Exercise:
The response should be the records below, repeated exactly, with each picture left out.

Dataset entries:
= = = =
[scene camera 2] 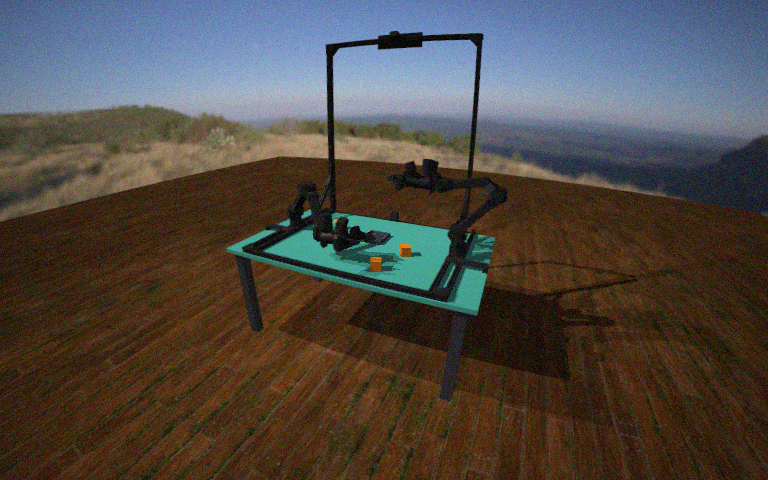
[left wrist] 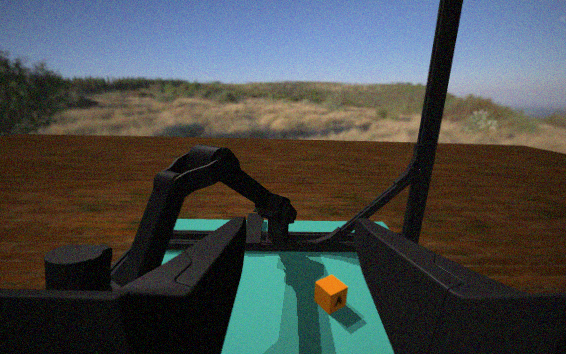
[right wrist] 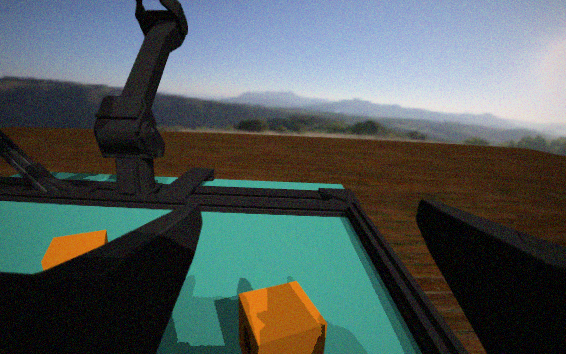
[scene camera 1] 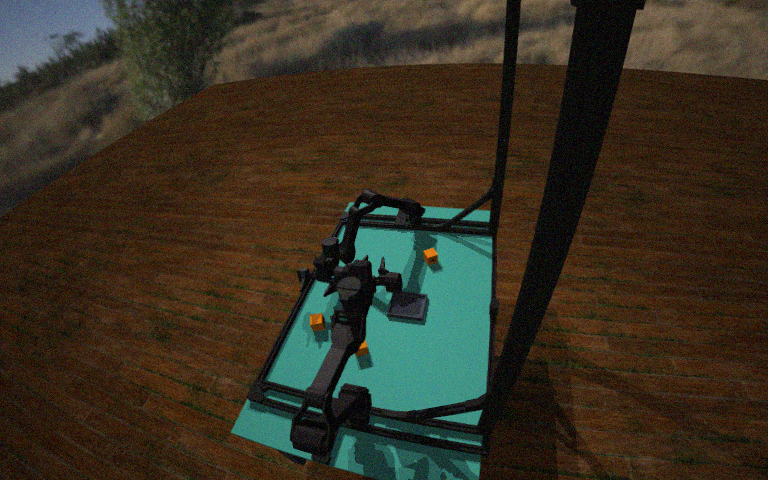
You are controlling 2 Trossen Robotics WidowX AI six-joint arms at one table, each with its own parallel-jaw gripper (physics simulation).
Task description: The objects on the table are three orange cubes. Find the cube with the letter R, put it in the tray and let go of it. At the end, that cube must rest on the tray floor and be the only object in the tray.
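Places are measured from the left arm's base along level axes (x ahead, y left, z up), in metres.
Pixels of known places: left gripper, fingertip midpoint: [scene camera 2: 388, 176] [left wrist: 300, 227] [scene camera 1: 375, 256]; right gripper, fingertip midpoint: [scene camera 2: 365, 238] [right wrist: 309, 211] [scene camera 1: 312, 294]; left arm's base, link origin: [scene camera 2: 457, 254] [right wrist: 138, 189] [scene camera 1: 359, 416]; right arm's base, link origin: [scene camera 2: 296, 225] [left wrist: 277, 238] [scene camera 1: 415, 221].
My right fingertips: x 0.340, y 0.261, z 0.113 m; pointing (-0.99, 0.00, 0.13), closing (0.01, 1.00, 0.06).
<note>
Ahead of a thing's pixels: the offset from my right fingertips to its top centre. Level surfaces: height alone.
The R cube @[dx -0.044, dy -0.009, dz -0.088 m] [scene camera 1: 317, 322] [scene camera 2: 376, 264] [right wrist: 282, 317] is orange and stands near the table's left edge in scene camera 1; its letter is not legible now. The K cube @[dx -0.109, dy -0.196, dz -0.088 m] [scene camera 1: 362, 348] [scene camera 2: 405, 250] [right wrist: 75, 249] is partly hidden by the left arm in scene camera 1 and by a finger in the right wrist view. The A cube @[dx +0.350, dy -0.365, dz -0.088 m] [scene camera 1: 431, 256] [left wrist: 331, 294] shows its letter in the left wrist view. The dark tray @[dx +0.098, dy -0.316, dz -0.114 m] [scene camera 1: 406, 319] [scene camera 2: 380, 237] looks empty. My right gripper [scene camera 1: 315, 285] [right wrist: 309, 211] is open, low, near the R cube. My left gripper [scene camera 1: 374, 263] [scene camera 2: 391, 180] is half open, high above the table.
A black rail frame [scene camera 1: 288, 333] [scene camera 2: 339, 270] runs around the turquoise table top @[dz -0.133 m] [scene camera 1: 453, 350] [scene camera 2: 424, 233]. Tall black posts [scene camera 2: 330, 124] [left wrist: 434, 100] rise at the side opposite the arms' overhang. The left arm reaches over the table, close above the right gripper in scene camera 1.
</note>
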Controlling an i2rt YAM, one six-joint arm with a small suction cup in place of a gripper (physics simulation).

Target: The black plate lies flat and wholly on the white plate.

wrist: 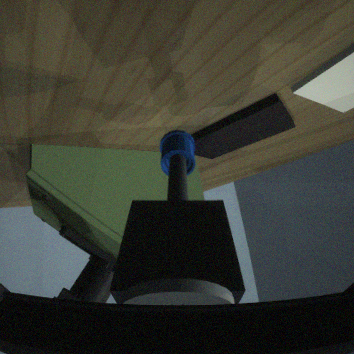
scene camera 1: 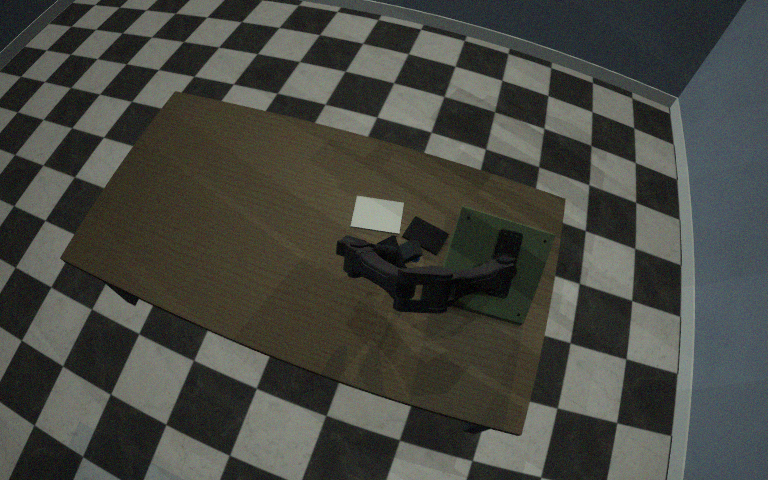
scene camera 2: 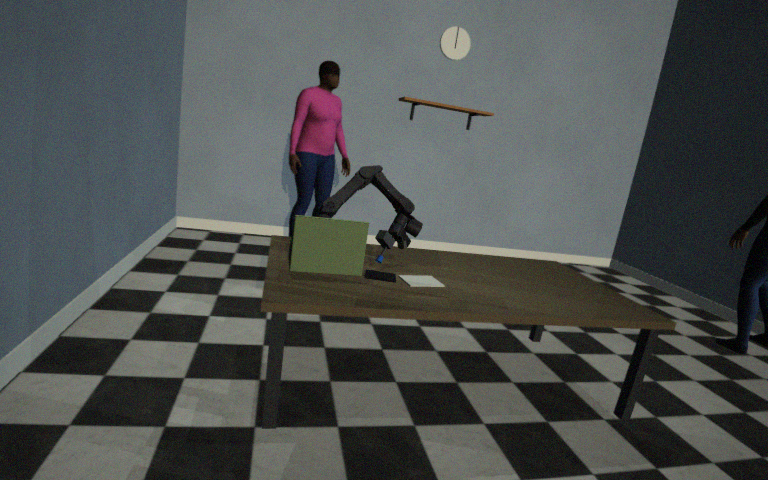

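Where they show: hand at its tool point: (wrist: 177, 146) (scene camera 2: 378, 261); arm's base at its link origin: (wrist: 110, 258) (scene camera 1: 503, 263) (scene camera 2: 322, 233).
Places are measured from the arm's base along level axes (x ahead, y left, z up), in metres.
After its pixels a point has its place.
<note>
The black plate (scene camera 1: 425, 234) {x 0.243, y -0.107, z -0.131 m} (scene camera 2: 380, 275) {x 0.237, y -0.116, z -0.131 m} (wrist: 245, 126) {x 0.266, y -0.093, z -0.131 m} lies flat on the brown table, near the green board. The white plate (scene camera 1: 377, 214) {x 0.411, y -0.139, z -0.134 m} (scene camera 2: 421, 281) {x 0.405, y -0.156, z -0.135 m} (wrist: 335, 85) {x 0.354, y -0.122, z -0.135 m} lies flat on the table beside it, with a narrow gap between the two. My gripper, a blue suction cup (scene camera 1: 417, 259) (scene camera 2: 380, 259) (wrist: 177, 145) on a thin black stem, hangs above the table. A gap shows between it and the black plate in the second scene view. It holds nothing. Its rim overlaps the near end of the black plate in the wrist view.
The green board (scene camera 1: 478, 232) {x 0.097, y -0.055, z 0.045 m} (scene camera 2: 328, 246) {x 0.011, y -0.098, z -0.028 m} (wrist: 100, 180) {x 0.169, y 0.040, z -0.102 m} stands by the arm's base, close to the black plate. The table (scene camera 1: 226, 198) {x 0.939, y -0.067, z -0.141 m} (scene camera 2: 509, 288) {x 0.821, y -0.181, z -0.141 m} extends past the white plate on the side away from the board. A person (scene camera 2: 320, 121) in pink stands behind the table.
</note>
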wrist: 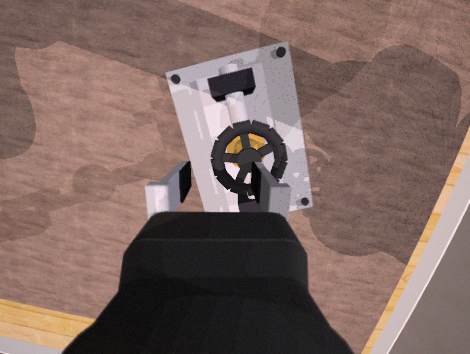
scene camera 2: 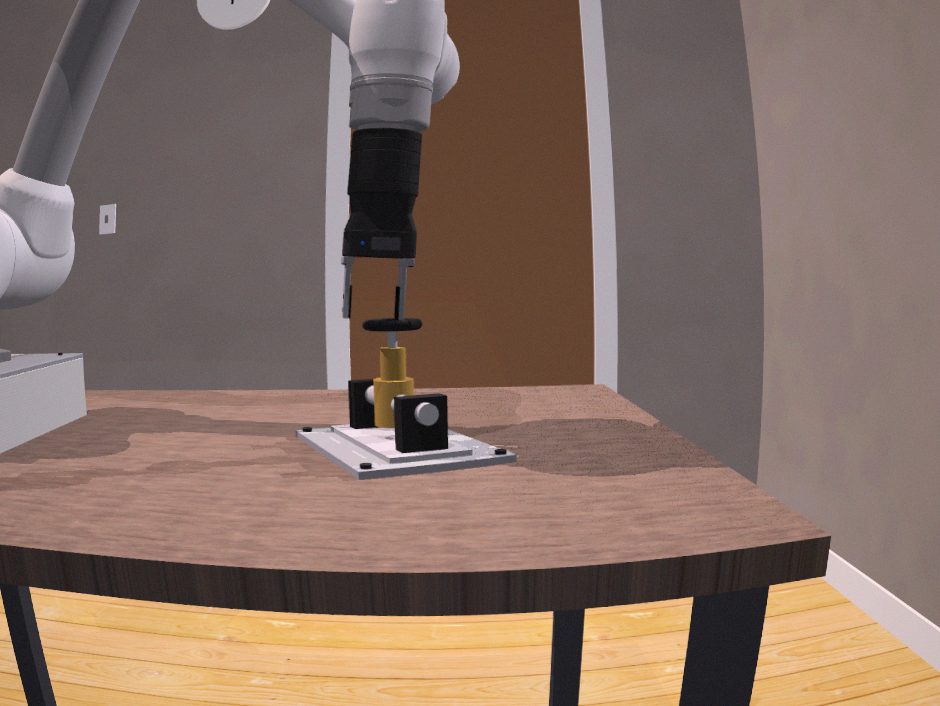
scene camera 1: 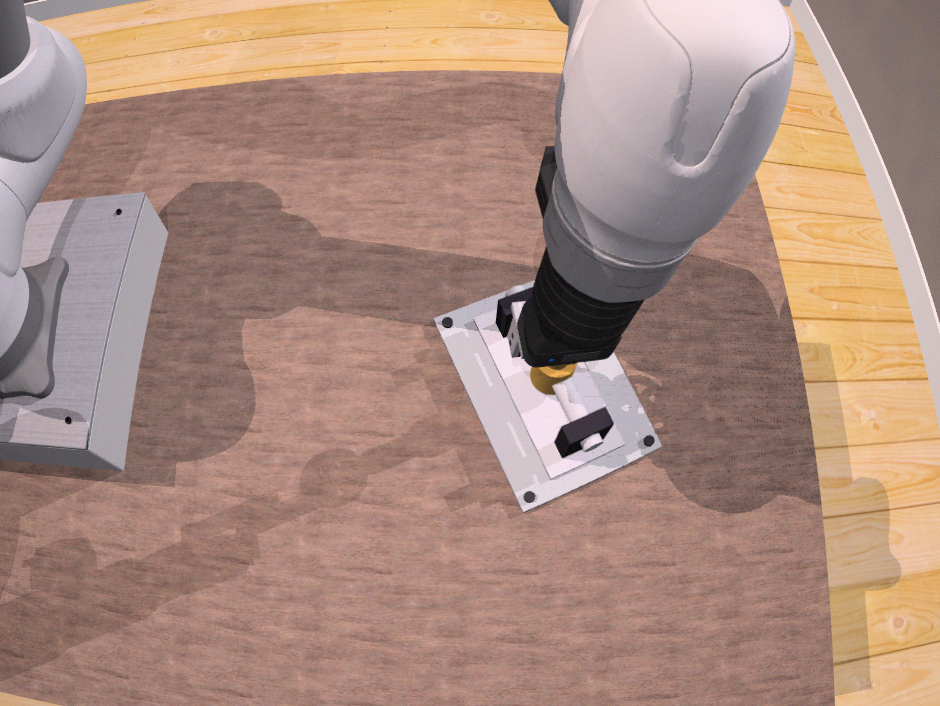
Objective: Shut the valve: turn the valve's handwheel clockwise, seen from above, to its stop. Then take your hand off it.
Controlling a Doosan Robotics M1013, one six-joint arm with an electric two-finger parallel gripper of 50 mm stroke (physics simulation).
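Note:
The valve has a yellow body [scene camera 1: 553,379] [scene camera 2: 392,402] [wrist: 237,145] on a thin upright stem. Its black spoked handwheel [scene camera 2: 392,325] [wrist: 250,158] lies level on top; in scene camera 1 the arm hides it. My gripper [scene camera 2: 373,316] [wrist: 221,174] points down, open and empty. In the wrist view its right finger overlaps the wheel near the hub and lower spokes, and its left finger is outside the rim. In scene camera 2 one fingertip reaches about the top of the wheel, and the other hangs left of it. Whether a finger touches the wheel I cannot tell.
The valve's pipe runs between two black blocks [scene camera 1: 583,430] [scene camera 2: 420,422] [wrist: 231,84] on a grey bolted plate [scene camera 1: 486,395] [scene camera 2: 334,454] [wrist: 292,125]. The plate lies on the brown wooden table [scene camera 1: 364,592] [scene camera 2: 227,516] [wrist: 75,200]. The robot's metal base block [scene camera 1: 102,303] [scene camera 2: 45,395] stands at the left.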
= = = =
Exercise answer:
[scene camera 2] 
[left wrist] 
[right wrist] 
[scene camera 1] 
You are controlling 2 Trossen Robotics WidowX AI six-joint arms at one table, each with its own parallel-jaw gripper (physics simulation).
Task description: The objects on the table are three orange cubes. Find the cube with the letter R, put it in the tray and let go of it. At the end, that cube must rest on the tray floor and be the only object in the tray.
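Places are measured from the left arm's base along level axes (x ahead, y left, z up), in metres.
Pixels of known places: left gripper, fingertip midpoint: [scene camera 2: 388, 176] [left wrist: 300, 227] [scene camera 1: 375, 256]; right gripper, fingertip midpoint: [scene camera 2: 365, 238] [right wrist: 309, 211] [scene camera 1: 312, 294]; left arm's base, link origin: [scene camera 2: 457, 254] [right wrist: 138, 189] [scene camera 1: 359, 416]; right arm's base, link origin: [scene camera 2: 296, 225] [left wrist: 277, 238] [scene camera 1: 415, 221].
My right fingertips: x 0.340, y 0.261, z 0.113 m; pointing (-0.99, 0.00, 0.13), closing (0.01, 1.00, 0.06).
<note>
Ahead of a thing's pixels: the offset from my right fingertips to its top centre. Level surfaces: height alone.
The R cube @[dx -0.044, dy -0.009, dz -0.088 m] [scene camera 1: 317, 322] [scene camera 2: 376, 264] [right wrist: 282, 317] is orange and stands near the table's left edge in scene camera 1; its letter is not legible now. The K cube @[dx -0.109, dy -0.196, dz -0.088 m] [scene camera 1: 362, 348] [scene camera 2: 405, 250] [right wrist: 75, 249] is partly hidden by the left arm in scene camera 1 and by a finger in the right wrist view. The A cube @[dx +0.350, dy -0.365, dz -0.088 m] [scene camera 1: 431, 256] [left wrist: 331, 294] shows its letter in the left wrist view. The dark tray @[dx +0.098, dy -0.316, dz -0.114 m] [scene camera 1: 406, 319] [scene camera 2: 380, 237] looks empty. My right gripper [scene camera 1: 315, 285] [right wrist: 309, 211] is open, low, near the R cube. My left gripper [scene camera 1: 374, 263] [scene camera 2: 391, 180] is half open, high above the table.
A black rail frame [scene camera 1: 288, 333] [scene camera 2: 339, 270] runs around the turquoise table top @[dz -0.133 m] [scene camera 1: 453, 350] [scene camera 2: 424, 233]. Tall black posts [scene camera 2: 330, 124] [left wrist: 434, 100] rise at the side opposite the arms' overhang. The left arm reaches over the table, close above the right gripper in scene camera 1.
</note>
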Controlling an i2rt YAM, one six-joint arm with a small suction cup in place of a gripper (physics simulation).

Target: The black plate lies flat and wholly on the white plate.

wrist: 
scene camera 1: 
scene camera 2: 

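Where they show: hand at its tool point: (wrist: 177, 146) (scene camera 2: 378, 261); arm's base at its link origin: (wrist: 110, 258) (scene camera 1: 503, 263) (scene camera 2: 322, 233).
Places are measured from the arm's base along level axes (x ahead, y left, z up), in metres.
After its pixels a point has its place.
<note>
The black plate (scene camera 1: 425, 234) {x 0.243, y -0.107, z -0.131 m} (scene camera 2: 380, 275) {x 0.237, y -0.116, z -0.131 m} (wrist: 245, 126) {x 0.266, y -0.093, z -0.131 m} lies flat on the brown table, near the green board. The white plate (scene camera 1: 377, 214) {x 0.411, y -0.139, z -0.134 m} (scene camera 2: 421, 281) {x 0.405, y -0.156, z -0.135 m} (wrist: 335, 85) {x 0.354, y -0.122, z -0.135 m} lies flat on the table beside it, with a narrow gap between the two. My gripper, a blue suction cup (scene camera 1: 417, 259) (scene camera 2: 380, 259) (wrist: 177, 145) on a thin black stem, hangs above the table. A gap shows between it and the black plate in the second scene view. It holds nothing. Its rim overlaps the near end of the black plate in the wrist view.
The green board (scene camera 1: 478, 232) {x 0.097, y -0.055, z 0.045 m} (scene camera 2: 328, 246) {x 0.011, y -0.098, z -0.028 m} (wrist: 100, 180) {x 0.169, y 0.040, z -0.102 m} stands by the arm's base, close to the black plate. The table (scene camera 1: 226, 198) {x 0.939, y -0.067, z -0.141 m} (scene camera 2: 509, 288) {x 0.821, y -0.181, z -0.141 m} extends past the white plate on the side away from the board. A person (scene camera 2: 320, 121) in pink stands behind the table.
</note>
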wrist: 
scene camera 2: 
scene camera 1: 
Objective: Shut the valve: turn the valve's handwheel clockwise, seen from above, to its stop. Then take your hand off it.
Controlling a Doosan Robotics M1013, one six-joint arm with an electric two-finger parallel gripper of 50 mm stroke (physics simulation).
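Note:
The valve has a yellow body [scene camera 1: 553,379] [scene camera 2: 392,402] [wrist: 237,145] on a thin upright stem. Its black spoked handwheel [scene camera 2: 392,325] [wrist: 250,158] lies level on top; in scene camera 1 the arm hides it. My gripper [scene camera 2: 373,316] [wrist: 221,174] points down, open and empty. In the wrist view its right finger overlaps the wheel near the hub and lower spokes, and its left finger is outside the rim. In scene camera 2 one fingertip reaches about the top of the wheel, and the other hangs left of it. Whether a finger touches the wheel I cannot tell.
The valve's pipe runs between two black blocks [scene camera 1: 583,430] [scene camera 2: 420,422] [wrist: 231,84] on a grey bolted plate [scene camera 1: 486,395] [scene camera 2: 334,454] [wrist: 292,125]. The plate lies on the brown wooden table [scene camera 1: 364,592] [scene camera 2: 227,516] [wrist: 75,200]. The robot's metal base block [scene camera 1: 102,303] [scene camera 2: 45,395] stands at the left.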

The exercise output is complete.